Problem:
Scan the records for lines with the string "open". Say how many there are, and add nothing.

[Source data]
******
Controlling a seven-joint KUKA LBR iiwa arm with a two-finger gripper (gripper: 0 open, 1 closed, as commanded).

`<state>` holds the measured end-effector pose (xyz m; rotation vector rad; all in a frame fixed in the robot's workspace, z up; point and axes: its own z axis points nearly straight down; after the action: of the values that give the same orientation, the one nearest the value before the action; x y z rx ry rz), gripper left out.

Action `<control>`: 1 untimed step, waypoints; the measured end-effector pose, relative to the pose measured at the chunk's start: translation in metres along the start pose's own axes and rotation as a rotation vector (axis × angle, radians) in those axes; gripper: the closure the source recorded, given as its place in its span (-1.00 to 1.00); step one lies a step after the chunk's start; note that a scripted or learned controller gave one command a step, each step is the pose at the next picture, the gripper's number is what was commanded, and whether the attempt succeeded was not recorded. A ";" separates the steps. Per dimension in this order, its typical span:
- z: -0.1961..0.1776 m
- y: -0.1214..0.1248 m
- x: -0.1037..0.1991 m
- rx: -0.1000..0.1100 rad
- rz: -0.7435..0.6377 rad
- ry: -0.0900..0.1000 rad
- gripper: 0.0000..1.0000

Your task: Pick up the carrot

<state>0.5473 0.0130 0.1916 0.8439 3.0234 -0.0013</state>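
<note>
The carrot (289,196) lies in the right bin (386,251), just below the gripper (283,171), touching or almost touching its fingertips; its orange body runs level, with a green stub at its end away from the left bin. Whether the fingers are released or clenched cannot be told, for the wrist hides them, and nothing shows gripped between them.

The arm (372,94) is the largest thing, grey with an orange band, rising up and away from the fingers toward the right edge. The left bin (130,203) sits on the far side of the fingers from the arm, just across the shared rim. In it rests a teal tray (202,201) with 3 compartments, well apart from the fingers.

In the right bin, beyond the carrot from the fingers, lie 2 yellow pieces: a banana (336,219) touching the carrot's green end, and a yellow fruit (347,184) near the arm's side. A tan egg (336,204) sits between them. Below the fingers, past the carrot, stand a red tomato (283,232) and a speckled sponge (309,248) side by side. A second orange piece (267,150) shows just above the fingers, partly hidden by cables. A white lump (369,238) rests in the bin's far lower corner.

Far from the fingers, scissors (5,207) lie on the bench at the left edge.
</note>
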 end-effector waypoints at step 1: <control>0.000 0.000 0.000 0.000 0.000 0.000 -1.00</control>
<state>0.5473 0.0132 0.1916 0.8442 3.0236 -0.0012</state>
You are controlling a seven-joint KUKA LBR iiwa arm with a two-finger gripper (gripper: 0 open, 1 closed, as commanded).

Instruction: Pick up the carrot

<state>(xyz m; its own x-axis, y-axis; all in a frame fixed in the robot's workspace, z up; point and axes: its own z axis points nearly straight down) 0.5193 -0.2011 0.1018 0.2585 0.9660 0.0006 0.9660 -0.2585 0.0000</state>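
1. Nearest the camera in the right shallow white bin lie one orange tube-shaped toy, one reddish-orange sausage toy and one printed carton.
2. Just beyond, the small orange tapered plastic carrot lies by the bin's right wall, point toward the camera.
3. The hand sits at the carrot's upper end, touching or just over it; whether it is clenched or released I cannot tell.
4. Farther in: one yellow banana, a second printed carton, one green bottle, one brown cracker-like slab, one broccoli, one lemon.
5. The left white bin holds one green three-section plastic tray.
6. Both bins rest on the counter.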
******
Response to this exercise:
2